In the case of the Kroger attack, the community came forward despite the similar lack of adjectives demanding to know why this wasn’t being treated as a hate crime. (In case you hadn’t guessed, the customer was white and the large group of teenagers were black.) The police chief was forced to come out in a later presser to declare that they couldn’t treat it as a hate crime because the victims included “both white and African American victims.”

What they don’t mention is that the second and third victims – both store employees, one of whom is black – were only injured after they rushed outside to attempt to stop the beating. The statements also fail to note that the original, undedited video of the gang assault includes the voice of an observer laughing hysterically as she yells, “They got a white dude!” (The video follows. Viewers are warned that the content includes graphic violence which many will find disturbing.)
Action News 5 – Memphis, Tennessee

In all these instances we see a pattern which deserves an explanation from the nation’s media gatekeepers. If America’s reporters are so concerned about race relations in the country that such descriptions are included immediately when discussing a case where a white person is charged with injury to an African American, how is such discussion less valid when the roles are reversed? Violence takes place all the time, and the fact is that both attackers and victims cover the full spectrum of skin tones. If it’s an important question for us to ponder as a nation, are not all examples pertinent to the discussion? As much as some of these news outlets may hate to admit it, black people do, on occasion, commit acts of violence. And sometimes the victims of that violence are white.

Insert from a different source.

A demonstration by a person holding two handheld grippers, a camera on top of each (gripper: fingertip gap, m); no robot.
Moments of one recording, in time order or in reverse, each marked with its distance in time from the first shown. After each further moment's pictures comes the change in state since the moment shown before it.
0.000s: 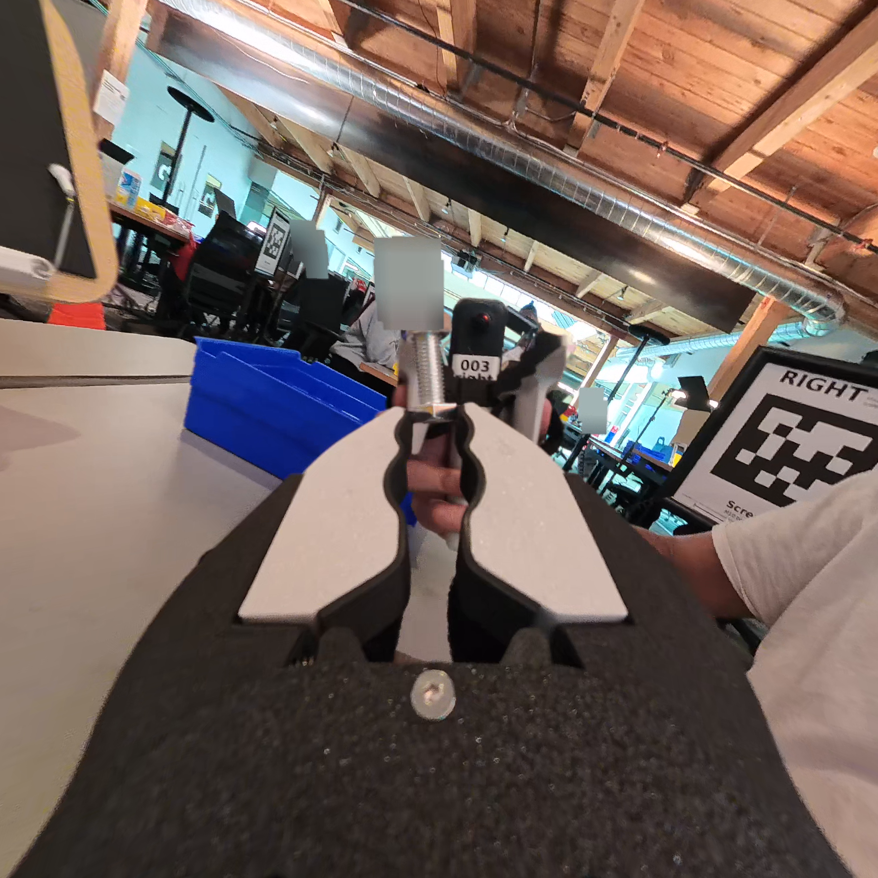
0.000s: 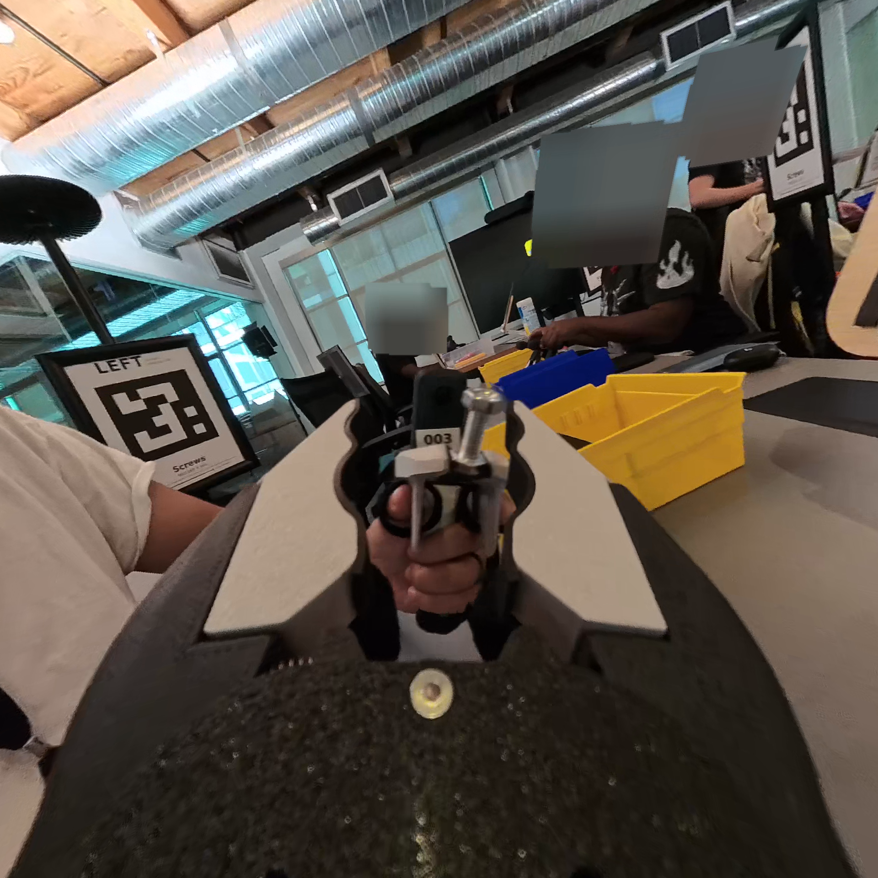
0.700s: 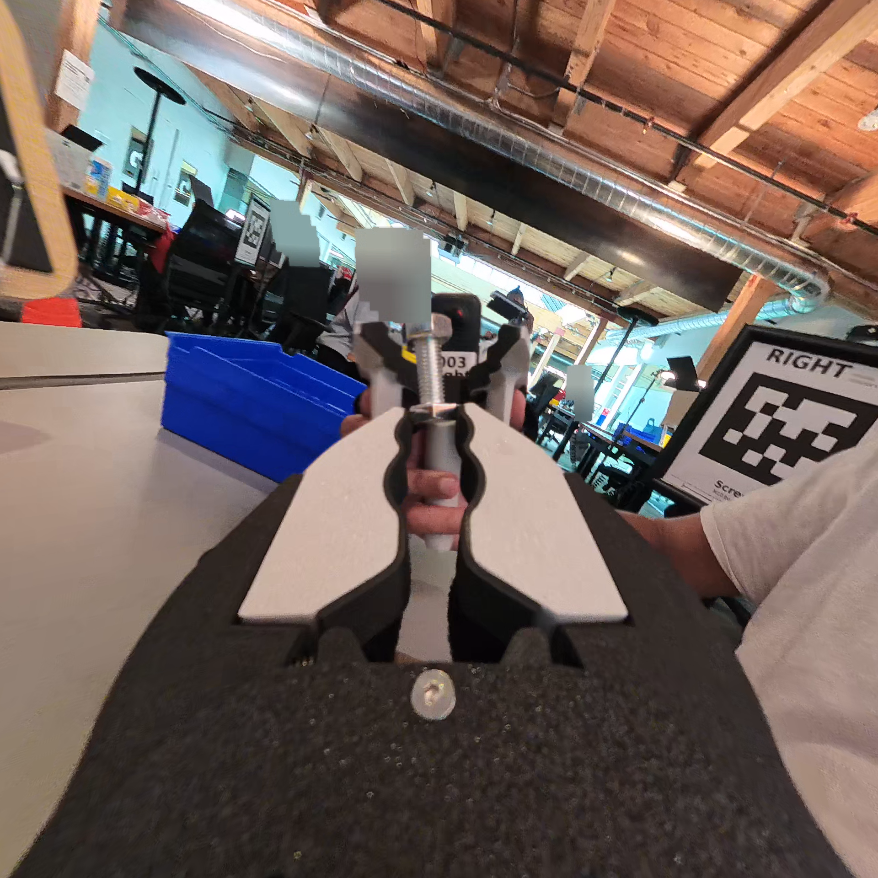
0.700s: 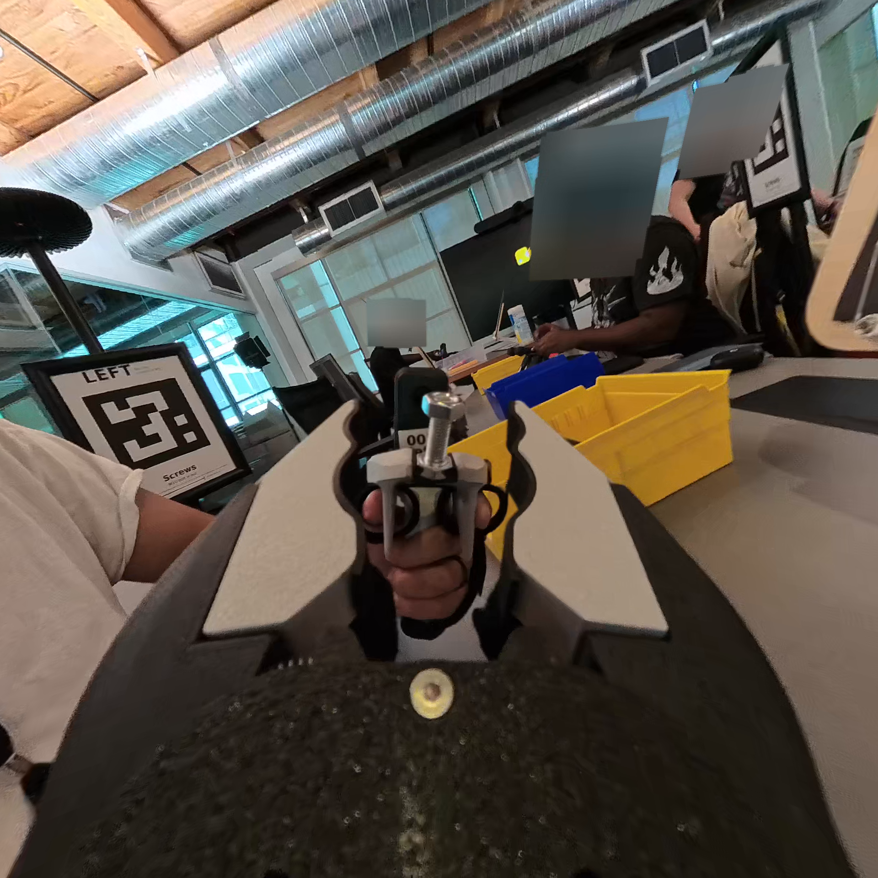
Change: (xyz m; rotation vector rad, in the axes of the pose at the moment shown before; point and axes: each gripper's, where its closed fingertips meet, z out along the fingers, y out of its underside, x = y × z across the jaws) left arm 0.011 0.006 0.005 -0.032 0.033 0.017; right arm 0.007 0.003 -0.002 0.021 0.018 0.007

But somehow that’s not a story. When reporting those types of crimes, there is an embargo on The B Word. You never read a headline where “a black man” or ” a black cop” stands accused of this or that crime against “an unarmed white man” or “a young white woman.” I was reminded of this yet again watching all the coverage of the arrest in the disappearance of Heather Graham. Read this thirty paragraph story at HuffPo about the arrest of Jesse Leroy Matthew Jr., a suspect in the case. If you open that page and place your hand over the picture of Heather you would have no clue as to the races – or even general descriptions – of the persons involved.

Why? Of course, even posing the question immediately brands me as a hopeless, hateful racist in the minds of half the nation and the conversation immediately shuts down. But a responsible media, if they truly wanted to have a frank conversation about racial conflict in America, would be honest enough to tackle this issue.